When I got back to Aradia’s apartment, I put the talismans back on the altar and thanked them verbally, as well as making an offering of incense and a candle. Prior to this, the Jupiter and Venus talismans had been “fading” some: although I could still feel their effects I my “sphere” (to use the Hermetic terminology), they felt wan and then to my magical senses. When I lit the candle and incense, all four talismans erupted with power. The Jupiter and Venus talismans now “feel” almost as strong as they were when I first made them. I’m not really sure how to parse the changes I feel in the Moon talisman, or what to do with the Mercury talisman whose highly specialized task has been achieved.
I will be thanking the Jupiter and Venus talismans again at their appropriate hours this afternoon. I’m looking forward to seeing what happens.
1 – Please don’t judge me on the source. It’s the only pretty version of the seal that I can find.
I disassembled my Yesod Altar last night and built up an altar representing the powers of Mercury in Hod. This, of course, is a part of my ongoing studies in Western Ceremonialism.
I chose last night to do it, in part, because I wanted to upgrade the talisman I’ve been using to help with my studies in Ancient Greek.

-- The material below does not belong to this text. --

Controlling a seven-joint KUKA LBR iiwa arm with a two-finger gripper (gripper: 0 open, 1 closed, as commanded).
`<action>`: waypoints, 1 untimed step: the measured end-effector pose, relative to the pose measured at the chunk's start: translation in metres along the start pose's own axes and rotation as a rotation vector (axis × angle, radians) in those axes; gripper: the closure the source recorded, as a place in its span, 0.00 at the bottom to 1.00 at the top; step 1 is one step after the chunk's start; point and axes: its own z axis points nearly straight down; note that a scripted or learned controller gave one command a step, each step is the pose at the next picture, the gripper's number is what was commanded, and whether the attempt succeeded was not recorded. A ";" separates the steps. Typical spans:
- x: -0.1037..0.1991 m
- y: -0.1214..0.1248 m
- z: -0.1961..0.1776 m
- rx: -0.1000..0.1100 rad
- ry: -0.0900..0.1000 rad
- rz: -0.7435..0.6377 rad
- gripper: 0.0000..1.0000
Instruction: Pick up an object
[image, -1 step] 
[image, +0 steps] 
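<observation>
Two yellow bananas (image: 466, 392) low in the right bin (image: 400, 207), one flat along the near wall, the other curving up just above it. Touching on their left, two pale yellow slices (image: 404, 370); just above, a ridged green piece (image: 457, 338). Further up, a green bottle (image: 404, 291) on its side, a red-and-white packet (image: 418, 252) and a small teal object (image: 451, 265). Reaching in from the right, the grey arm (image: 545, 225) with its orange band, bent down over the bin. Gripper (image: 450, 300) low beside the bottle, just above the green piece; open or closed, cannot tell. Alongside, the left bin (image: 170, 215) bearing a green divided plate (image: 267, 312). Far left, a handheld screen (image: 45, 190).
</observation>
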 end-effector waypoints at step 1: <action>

Then I remembered (again) that Mercury is still retrograde, and that not only is any magic a bad idea, but that Mercurial magic specifically directed at communication was an exceptionally bad idea.
The results from my last experiment were less than ideal. To say I haven’t slept right since would be an exaggeration, and imply a causal connection that is probably better attributed to a combination of school-stress and the manic side of SAD exacerbated by unseasonable weather. In this wake of this, a friend pointed out that perhaps Mercury Retrograde and the Vernal Equinox (the former in general and the combination in particular) were not the best time to be fucking with shit if I didn’t want to break my brain (again). I decided he was right, and have pretty much set aside all my experiments in favor of some basic aura maintenance and Yoga. This is probably the best decision I could make, because I really do feel a lot better after another rest.
But I’m starting to get antsy. That’s, again, at least party the unseasonable weather and the inevitable energy burst of spring. But I’m hot to get back into the magic. This isn’t βούλομαι—a rational wish or desire. This is ἐπιθυμεω (longing desire) bordering on ἐραω (love+lust).
I have always been drawn to magic; the more I do it, the more I lust after it.
I cant wait for Mercury to turn direct so I can get back to work.